### Task details:
Drop the pictures and repeat the remaining data exactly.
[Dataset records Boundary: Start]
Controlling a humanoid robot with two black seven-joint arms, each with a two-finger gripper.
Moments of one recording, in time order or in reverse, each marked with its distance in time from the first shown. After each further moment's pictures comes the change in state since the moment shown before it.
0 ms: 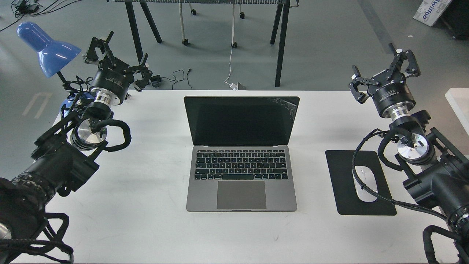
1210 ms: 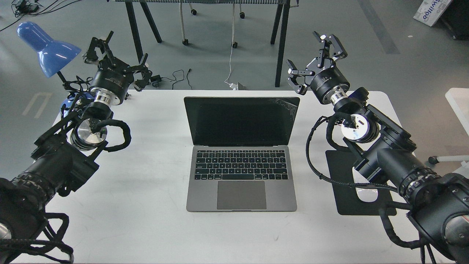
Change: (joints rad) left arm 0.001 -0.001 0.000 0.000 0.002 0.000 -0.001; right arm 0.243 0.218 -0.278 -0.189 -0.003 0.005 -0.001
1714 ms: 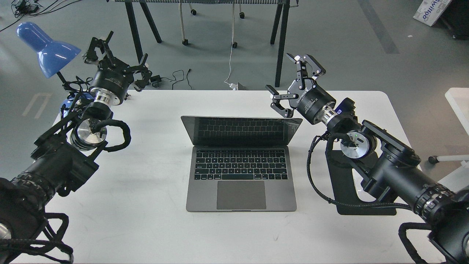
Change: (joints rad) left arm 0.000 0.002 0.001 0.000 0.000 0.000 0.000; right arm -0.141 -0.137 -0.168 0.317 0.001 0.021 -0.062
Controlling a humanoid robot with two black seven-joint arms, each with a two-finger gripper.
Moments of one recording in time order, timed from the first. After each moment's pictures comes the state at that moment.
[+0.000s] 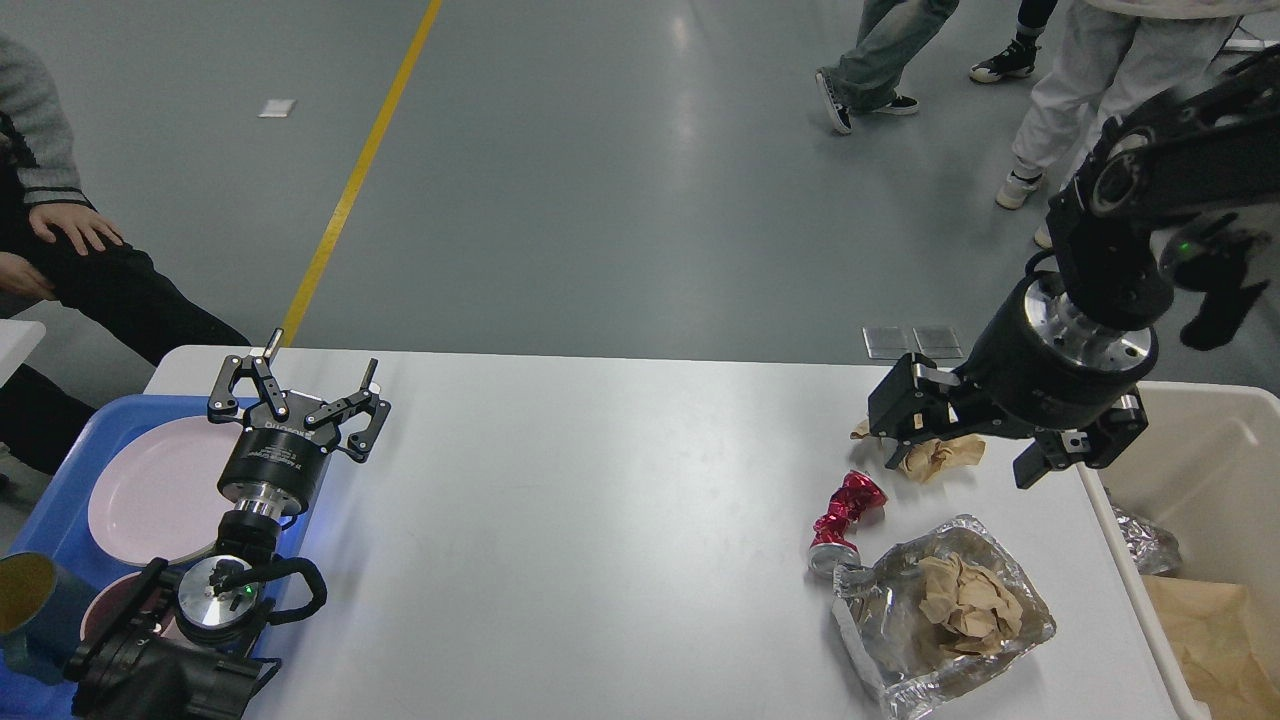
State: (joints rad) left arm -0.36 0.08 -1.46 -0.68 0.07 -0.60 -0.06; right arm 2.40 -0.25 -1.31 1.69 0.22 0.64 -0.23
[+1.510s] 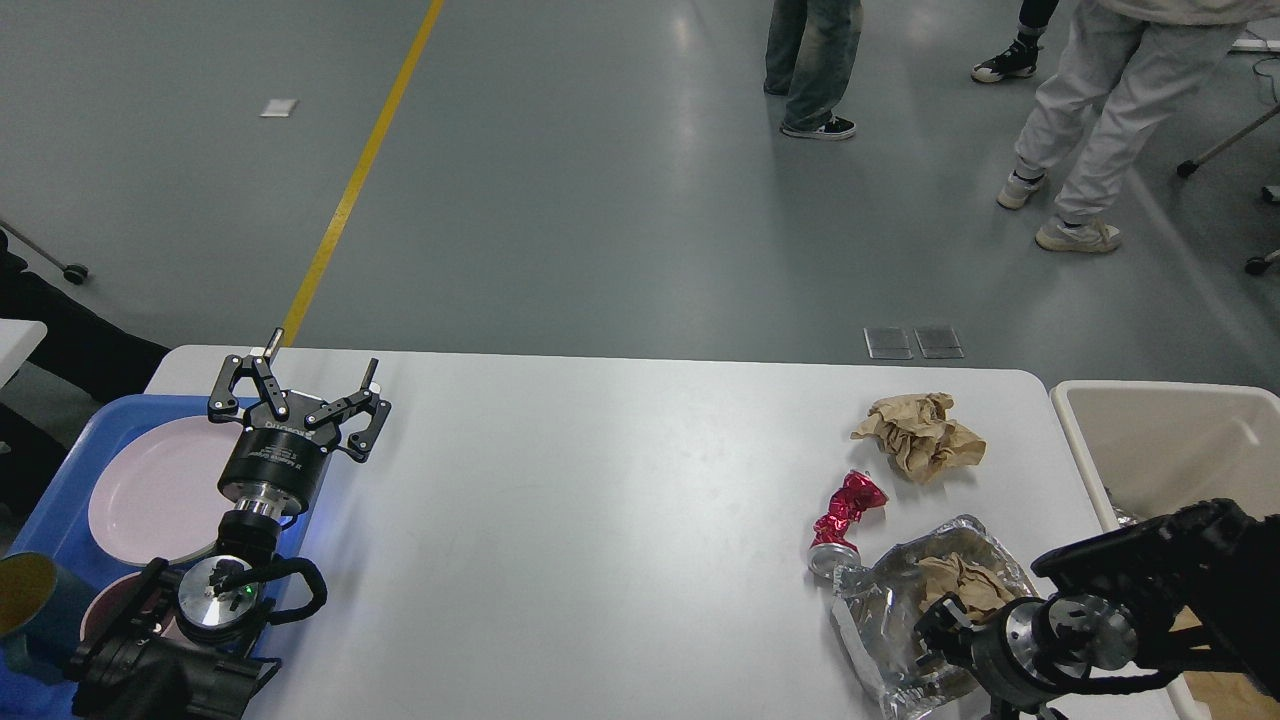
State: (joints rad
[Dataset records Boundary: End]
### Solution to this problem:
Controlling a humanoid robot with two black seven-joint arms, each with a two-finger gripper.
Moments of one recording, in time order or in reverse, each marked with its distance in time from the first shown. After each further moment's pictures comes the change in state since the moment shown before it.
0 ms: 
1210 ms: 
Change: (joints rad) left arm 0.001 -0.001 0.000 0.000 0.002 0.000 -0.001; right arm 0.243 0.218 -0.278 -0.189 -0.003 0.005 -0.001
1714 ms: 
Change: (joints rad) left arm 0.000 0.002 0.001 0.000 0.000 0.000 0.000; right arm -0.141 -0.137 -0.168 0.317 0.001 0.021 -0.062
Controlling a humanoid robot with two black seven-joint arms, each with a two-finger gripper.
Moments of one recording in time order, timed from the first. After each moment's pictures comes the state at that moment.
[+0.000s] 
State: (joints rad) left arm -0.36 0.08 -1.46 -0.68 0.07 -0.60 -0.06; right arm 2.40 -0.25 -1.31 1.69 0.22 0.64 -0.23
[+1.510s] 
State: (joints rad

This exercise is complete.